Work instructions | Whenever the word "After" shows up in a line of the data, copy that line.

========================

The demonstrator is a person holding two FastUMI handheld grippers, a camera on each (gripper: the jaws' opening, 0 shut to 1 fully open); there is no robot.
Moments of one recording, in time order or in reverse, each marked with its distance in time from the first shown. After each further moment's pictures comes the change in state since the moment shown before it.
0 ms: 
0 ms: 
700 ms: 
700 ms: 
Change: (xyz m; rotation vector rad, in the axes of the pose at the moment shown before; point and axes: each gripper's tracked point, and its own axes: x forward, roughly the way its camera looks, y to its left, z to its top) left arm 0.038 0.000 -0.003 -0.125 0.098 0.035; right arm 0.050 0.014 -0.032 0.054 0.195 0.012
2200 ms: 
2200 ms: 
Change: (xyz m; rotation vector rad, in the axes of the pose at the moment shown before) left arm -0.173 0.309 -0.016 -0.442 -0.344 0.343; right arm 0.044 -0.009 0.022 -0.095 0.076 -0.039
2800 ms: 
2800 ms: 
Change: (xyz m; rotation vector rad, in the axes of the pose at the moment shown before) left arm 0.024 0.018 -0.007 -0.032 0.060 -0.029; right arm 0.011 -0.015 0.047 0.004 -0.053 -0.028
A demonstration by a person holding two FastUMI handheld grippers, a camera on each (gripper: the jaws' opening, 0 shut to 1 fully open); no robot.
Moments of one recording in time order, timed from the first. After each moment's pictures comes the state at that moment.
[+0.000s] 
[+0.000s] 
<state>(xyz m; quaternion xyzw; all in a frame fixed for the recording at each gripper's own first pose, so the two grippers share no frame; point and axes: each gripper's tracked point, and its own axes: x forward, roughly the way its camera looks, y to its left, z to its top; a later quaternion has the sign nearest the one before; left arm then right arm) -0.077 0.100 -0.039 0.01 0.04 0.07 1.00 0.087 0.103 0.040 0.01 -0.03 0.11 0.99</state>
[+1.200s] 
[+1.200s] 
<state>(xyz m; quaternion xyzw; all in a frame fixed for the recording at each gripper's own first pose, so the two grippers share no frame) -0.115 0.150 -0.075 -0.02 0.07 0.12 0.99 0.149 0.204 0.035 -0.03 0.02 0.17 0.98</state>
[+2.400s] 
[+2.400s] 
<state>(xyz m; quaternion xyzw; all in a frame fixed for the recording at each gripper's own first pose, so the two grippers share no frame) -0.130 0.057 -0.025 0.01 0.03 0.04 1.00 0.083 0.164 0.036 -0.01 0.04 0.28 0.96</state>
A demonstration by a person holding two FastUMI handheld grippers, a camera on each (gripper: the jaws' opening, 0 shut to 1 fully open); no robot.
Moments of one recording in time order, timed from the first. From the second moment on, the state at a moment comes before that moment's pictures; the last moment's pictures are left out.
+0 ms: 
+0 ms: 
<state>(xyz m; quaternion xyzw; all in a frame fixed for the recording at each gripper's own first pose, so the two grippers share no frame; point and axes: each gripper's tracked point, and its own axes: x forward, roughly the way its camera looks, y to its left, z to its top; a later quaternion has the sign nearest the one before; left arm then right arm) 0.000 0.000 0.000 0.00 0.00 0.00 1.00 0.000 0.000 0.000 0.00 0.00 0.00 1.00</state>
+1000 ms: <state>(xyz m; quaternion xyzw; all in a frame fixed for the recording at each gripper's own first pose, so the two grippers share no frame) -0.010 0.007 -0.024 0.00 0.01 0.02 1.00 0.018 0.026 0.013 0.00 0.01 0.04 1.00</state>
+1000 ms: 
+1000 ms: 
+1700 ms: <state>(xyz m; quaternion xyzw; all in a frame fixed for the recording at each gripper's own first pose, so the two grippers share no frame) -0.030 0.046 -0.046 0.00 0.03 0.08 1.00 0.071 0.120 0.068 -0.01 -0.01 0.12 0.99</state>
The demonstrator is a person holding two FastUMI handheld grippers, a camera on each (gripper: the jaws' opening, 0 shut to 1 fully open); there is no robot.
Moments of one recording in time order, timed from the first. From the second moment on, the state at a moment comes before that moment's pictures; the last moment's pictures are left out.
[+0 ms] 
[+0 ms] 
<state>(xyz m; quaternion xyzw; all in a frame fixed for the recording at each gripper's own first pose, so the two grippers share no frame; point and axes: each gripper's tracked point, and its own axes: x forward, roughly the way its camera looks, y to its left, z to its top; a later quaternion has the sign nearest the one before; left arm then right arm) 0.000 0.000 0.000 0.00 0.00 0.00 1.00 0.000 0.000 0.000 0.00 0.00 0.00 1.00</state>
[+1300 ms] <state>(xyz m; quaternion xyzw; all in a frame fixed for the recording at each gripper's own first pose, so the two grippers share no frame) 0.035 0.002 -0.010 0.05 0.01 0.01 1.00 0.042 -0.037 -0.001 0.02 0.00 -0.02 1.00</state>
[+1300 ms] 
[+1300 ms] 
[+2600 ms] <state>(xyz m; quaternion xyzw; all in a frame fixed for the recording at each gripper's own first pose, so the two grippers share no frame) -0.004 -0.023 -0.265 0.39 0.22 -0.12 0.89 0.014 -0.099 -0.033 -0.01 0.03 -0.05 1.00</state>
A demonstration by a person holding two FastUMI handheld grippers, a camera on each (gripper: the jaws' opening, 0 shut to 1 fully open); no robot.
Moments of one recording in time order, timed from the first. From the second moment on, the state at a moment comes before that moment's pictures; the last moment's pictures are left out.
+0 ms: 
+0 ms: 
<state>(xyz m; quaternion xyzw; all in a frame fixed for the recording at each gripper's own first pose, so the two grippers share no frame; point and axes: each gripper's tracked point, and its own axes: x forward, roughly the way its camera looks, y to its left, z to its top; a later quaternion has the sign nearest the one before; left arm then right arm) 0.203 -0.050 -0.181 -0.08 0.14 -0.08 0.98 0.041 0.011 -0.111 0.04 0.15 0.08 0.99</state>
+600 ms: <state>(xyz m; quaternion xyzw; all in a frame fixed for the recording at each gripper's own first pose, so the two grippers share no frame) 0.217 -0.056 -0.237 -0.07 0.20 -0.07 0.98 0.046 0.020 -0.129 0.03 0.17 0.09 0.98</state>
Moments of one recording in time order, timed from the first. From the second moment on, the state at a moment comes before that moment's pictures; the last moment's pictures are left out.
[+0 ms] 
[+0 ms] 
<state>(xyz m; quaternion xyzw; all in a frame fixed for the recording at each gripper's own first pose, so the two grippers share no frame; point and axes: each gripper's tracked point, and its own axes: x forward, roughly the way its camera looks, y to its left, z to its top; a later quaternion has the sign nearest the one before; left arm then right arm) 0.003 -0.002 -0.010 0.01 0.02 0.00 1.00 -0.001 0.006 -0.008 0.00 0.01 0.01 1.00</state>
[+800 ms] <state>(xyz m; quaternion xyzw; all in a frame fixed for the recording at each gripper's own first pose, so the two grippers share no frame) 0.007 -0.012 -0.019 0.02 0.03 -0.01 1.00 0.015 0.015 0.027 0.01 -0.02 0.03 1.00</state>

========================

Expected answer |
Moments of one recording, in time order or in reverse, each marked with its distance in time from the first shown. After each further moment's pictures comes the change in state since the moment shown before it.
Moments of one recording in time order, timed from the first. After each moment's pictures comes the state at that moment.

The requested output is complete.